When I Walk Jason DaSilva posterIn the brief years leading up to 2006, Jason DaSilva was a healthy young filmmaker, traveling the world with camera in hand, documenting the movement of fellow man in cultures foreign and alive. Little did he know that at the age of 25 he would receive the devastating news that his own freedom of movement would slowly but surely be taken from him by the crippling hands of multiple sclerosis, frequently termed as MS. Medically, nothing can be done. There is no cure and no effective treatments that help ease the process. He will inevitably lose his ability to move, speak and possibly even see, but before that happens DaSilva wants to make something of the time he has. Likely to be his final film, When I Walk sees the filmmaker bravely turning the camera on himself to give us the explicit experience of everyday life with such a catastrophic disease. Though his story is clearly tragic, it is also one full of love and longevity in the face of inescapable silence – a story that aims to memorialize a man whose potential children may never truly know the man himself.

To be constantly wheelchair bound or bed ridden was an incomprehensible life for DaSilva, a restless spirit with the heart of an artist. Determined to overcome impending doom, it took a while for reality to set in. He started furiously working out and film shoots were scheduled on the other side of the world, but the increasing loss of mobility in his legs and continuously blurred vision forced him to abandon the project. With some encouragement, he decided to start attending a support group for those suffering with, or caring for, others with MS. There, against all odds, he met a beautiful young woman named Alice who’s own mother has MS. In the throes of physical decline, DaSilva’s guardian angel appeared and their life together began despite their knowledge of the situation. The occasional, reasonable self pity begins to transform into an examination of how our culture treats the disabled and how to lionize a life before it decays to the point of unrecognition.

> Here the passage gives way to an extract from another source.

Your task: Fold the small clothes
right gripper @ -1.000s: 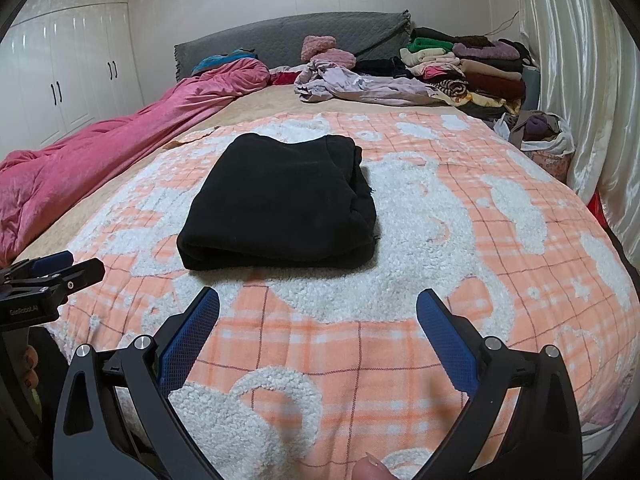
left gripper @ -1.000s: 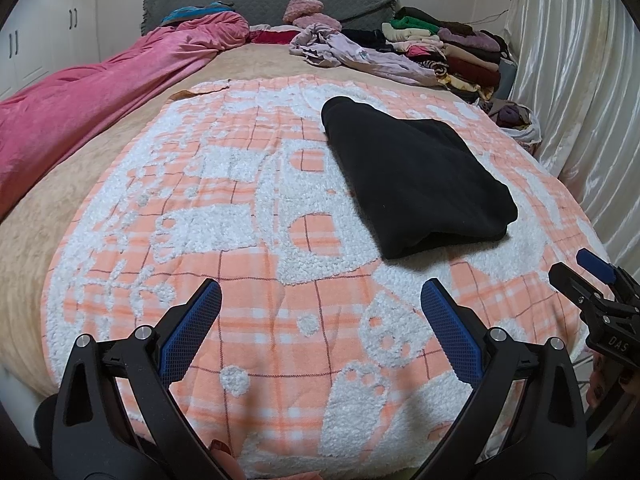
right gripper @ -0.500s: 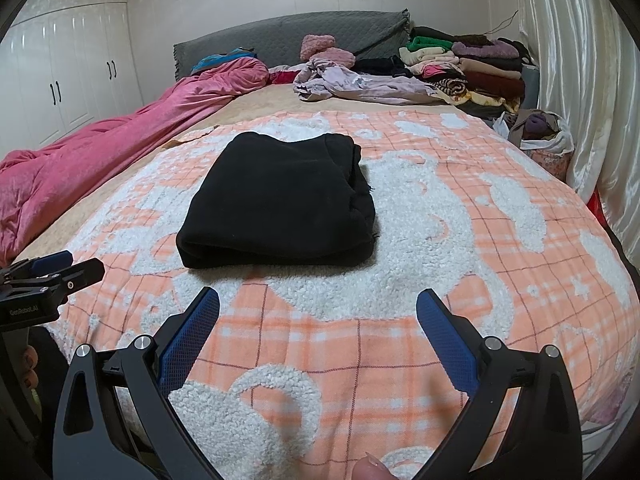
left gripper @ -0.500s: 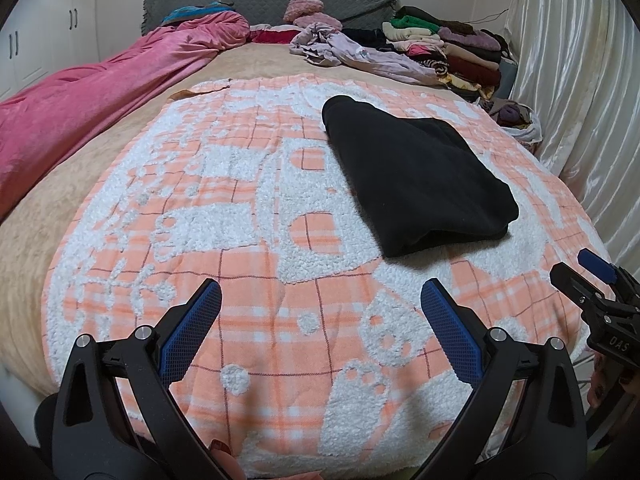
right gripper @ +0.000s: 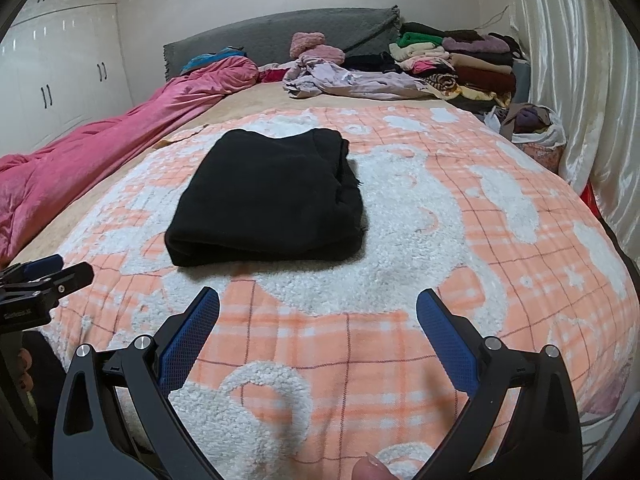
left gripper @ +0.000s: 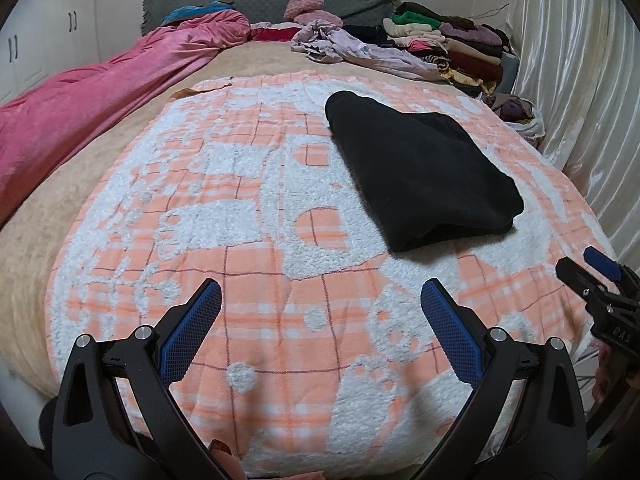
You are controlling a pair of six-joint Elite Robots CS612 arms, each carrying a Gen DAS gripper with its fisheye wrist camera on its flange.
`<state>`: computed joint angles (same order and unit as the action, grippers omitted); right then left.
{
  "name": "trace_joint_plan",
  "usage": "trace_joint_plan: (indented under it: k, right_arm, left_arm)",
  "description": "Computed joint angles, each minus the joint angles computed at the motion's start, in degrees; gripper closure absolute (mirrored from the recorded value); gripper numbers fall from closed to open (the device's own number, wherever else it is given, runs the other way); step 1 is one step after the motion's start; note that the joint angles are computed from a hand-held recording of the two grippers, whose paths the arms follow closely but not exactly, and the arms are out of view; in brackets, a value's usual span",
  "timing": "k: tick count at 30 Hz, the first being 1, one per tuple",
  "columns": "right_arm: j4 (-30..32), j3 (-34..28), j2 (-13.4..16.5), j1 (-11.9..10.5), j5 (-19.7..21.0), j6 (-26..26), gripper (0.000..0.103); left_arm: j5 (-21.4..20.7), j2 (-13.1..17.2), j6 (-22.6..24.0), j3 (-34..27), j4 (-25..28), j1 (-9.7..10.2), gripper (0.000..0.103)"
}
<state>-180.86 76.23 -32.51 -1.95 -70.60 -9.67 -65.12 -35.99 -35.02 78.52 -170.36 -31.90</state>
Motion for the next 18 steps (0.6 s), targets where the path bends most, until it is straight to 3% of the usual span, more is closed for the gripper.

The film itself would not have been finished without the physical help of Alice, who not only became a subject herself, but co-writer, camera operator, producer and editor as well, due to the fact that the musculature in DaSilva’s hands and legs had completely ceased functioning during the final stages of the project. Together, they pose pointed questions about what it means to achieve admirable life accomplishments, hold them precious and pass them on for future generations to be proud of. They spent countless hours creating this film together, and although it may be a gloomy yet inspirational piece about dealing with disease, their mission is to bottle life’s lightning while they still can and hopefully pass it on as a gift of memory to their children. Their collaboration on screen in everyday activities translates generally to the overall filmmaking process in a narrative ebb and flow that lends itself to the everyday challenges of MS and the intricate nature of intimate relationships themselves. When I Walk‘s faults lie in the fact that it began with a public audience in mind but morphed into something with an intention much more personal, eventually leaving you and I to imagine a future where things are hoped to be bright, but can only be grim and grizzly.